*PROBLEM TO WORK ON*
Before copying, find the line below that contains "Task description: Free"; then return it and all later lines exactly, up to and including the final line, with no pictures.
※
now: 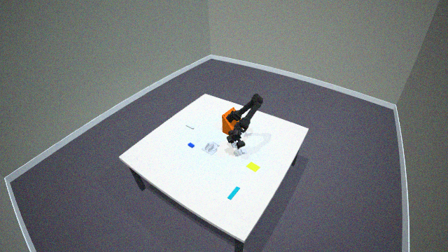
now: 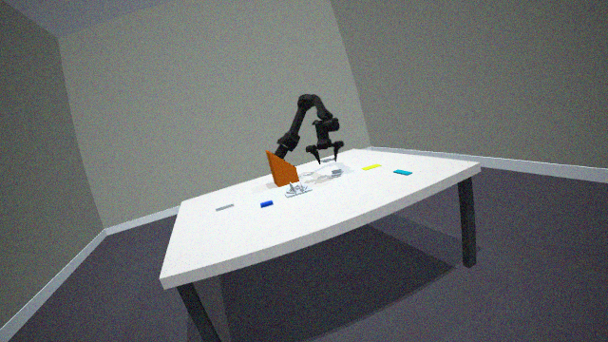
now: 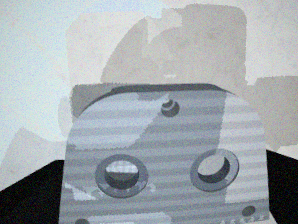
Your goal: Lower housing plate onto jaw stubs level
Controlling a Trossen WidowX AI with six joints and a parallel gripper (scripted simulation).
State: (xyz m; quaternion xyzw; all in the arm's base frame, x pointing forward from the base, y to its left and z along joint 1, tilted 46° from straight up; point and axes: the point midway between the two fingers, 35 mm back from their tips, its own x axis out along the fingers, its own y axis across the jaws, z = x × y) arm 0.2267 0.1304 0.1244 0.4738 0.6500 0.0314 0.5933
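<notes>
My gripper tip is 190 mm to the left of the jaw assembly, 60 mm above it and 40 mm short of it. From my gripper tip the other things lie so: housing plate (20 mm above, 10 mm ahead); then blue block (380 mm to the right, 120 mm ahead, 70 mm below); then yellow tile (200 mm to the left, 80 mm ahead, 70 mm below).
</notes>
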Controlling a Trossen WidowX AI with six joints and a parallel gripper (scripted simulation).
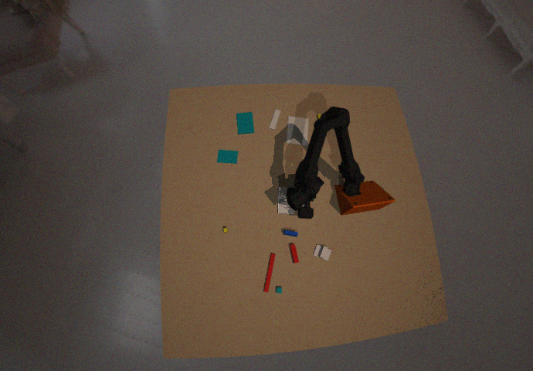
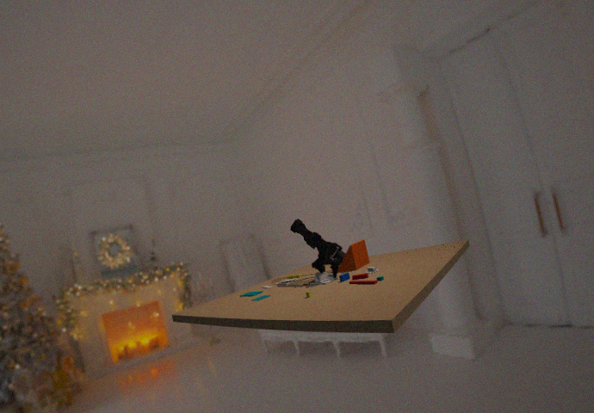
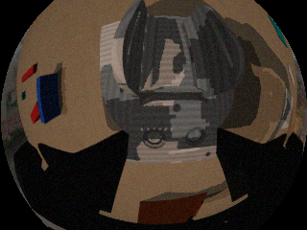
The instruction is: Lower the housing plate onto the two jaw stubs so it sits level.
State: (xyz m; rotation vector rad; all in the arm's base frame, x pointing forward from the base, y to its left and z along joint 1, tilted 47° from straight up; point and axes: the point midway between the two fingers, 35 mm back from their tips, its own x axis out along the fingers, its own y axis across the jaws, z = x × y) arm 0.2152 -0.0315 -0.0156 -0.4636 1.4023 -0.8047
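My gripper tip is now 30 mm short of the light grey jaw assembly, 10 mm to the right of it and 10 mm below it. From my gripper tip the other things lie so: red block (80 mm ahead, 220 mm to the left); striped white block (50 mm behind, 240 mm to the left); blue block (80 mm ahead, 140 mm to the left, 10 mm above).
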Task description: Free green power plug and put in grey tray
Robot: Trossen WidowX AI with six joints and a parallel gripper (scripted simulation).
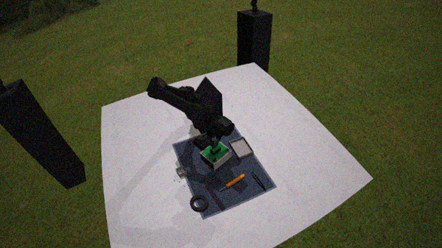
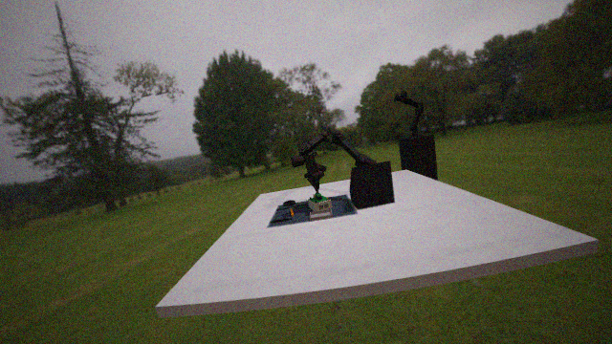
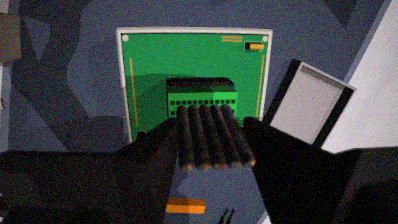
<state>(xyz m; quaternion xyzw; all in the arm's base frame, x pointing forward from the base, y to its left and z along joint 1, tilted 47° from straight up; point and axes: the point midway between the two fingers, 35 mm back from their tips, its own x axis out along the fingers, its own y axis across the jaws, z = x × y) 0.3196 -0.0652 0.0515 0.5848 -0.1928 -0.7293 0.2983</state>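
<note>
Now: the green power plug 30 mm below my gripper tip. The rest, counted from my gripper tip: grey tray 20 mm ahead, 140 mm to the left, 110 mm below; dark bar 190 mm ahead, 120 mm to the right, 110 mm below; dark blue mat 50 mm ahead, 10 mm to the right, 110 mm below.
</note>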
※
*OUTPUT FOR THIS EXERCISE*
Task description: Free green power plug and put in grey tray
Robot: Trossen WidowX AI with six joints and a parallel gripper (scripted simulation).
<state>(xyz m; quaternion xyzw; all in the arm's base frame, x pointing forward from the base, y to its left and z along joint 1, tilted 47° from straight up; point and axes: the point midway between the two fingers, 35 mm back from their tips, its own x axis out along the fingers, its own y axis across the jaws, z = x × y) 0.3196 -0.0652 0.0515 0.5848 -0.1928 -0.7293 0.2983</state>
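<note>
Now: the green power plug 30 mm below my gripper tip. The rest, counted from my gripper tip: grey tray 20 mm ahead, 140 mm to the left, 110 mm below; dark bar 190 mm ahead, 120 mm to the right, 110 mm below; dark blue mat 50 mm ahead, 10 mm to the right, 110 mm below.
</note>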

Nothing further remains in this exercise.